Pick out every line of the entries below where "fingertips" occurs, and copy those lines.

**Saved entries:**
-- Opening Marker --

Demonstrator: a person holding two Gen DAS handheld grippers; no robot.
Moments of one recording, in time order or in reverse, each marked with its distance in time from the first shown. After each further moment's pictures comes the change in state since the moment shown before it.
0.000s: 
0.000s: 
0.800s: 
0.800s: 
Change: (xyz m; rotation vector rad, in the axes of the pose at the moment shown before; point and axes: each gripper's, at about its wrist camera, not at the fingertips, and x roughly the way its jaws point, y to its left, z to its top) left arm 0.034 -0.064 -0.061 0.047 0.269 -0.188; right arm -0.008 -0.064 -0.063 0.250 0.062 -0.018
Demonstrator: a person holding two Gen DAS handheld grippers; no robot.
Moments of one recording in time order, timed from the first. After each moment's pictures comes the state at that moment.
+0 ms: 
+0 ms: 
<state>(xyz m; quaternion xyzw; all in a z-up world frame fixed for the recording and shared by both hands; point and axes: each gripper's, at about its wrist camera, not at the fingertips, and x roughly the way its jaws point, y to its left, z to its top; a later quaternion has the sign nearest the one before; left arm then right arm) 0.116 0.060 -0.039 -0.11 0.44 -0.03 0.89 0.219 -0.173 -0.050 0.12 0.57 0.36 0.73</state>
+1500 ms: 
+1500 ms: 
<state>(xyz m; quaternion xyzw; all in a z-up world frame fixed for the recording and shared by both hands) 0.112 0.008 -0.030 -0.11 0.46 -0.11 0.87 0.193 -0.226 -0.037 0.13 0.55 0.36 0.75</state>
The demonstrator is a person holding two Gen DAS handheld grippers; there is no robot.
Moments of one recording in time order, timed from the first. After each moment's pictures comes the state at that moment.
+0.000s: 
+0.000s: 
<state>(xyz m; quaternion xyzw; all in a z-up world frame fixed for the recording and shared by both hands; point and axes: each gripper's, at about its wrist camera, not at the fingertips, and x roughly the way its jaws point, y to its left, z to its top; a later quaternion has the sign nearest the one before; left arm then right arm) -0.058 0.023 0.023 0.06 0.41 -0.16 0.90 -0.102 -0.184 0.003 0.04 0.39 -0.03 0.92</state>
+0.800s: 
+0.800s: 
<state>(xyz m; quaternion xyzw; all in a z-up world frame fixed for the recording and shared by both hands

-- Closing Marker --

**Completed task:**
Change: (xyz m; rotation vector rad, in the axes of the pose at the moment shown before; point and axes: each gripper's, at about its wrist camera, not at the fingertips, and x roughly the way its jaws point, y to its left, z to its top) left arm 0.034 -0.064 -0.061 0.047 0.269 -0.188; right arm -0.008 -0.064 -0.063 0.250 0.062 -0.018
<state>(xyz m; quaternion xyzw; all in a z-up world frame fixed for the recording and shared by both hands; point and axes: each gripper's, at about its wrist camera, not at the fingertips, and x roughly the way its jaws point, y to its left, z to its top; a later quaternion has the sign nearest the one before; left arm then right arm) 0.116 0.060 -0.039 -0.11 0.44 -0.03 0.89 0.219 -0.173 -0.050 0.12 0.57 0.36 0.73</state>
<state>(xyz m; quaternion xyzw; all in a z-up world frame fixed for the recording and shared by both hands; point and axes: each gripper's, at about its wrist camera, not at the fingertips, and x roughly the way its jaws point, y to its left, z to its top; a later quaternion has the sign nearest the one before; left arm then right arm) -0.058 0.023 0.023 0.06 0.41 -0.16 0.90 -0.102 -0.184 0.003 0.04 0.39 -0.03 0.92</state>

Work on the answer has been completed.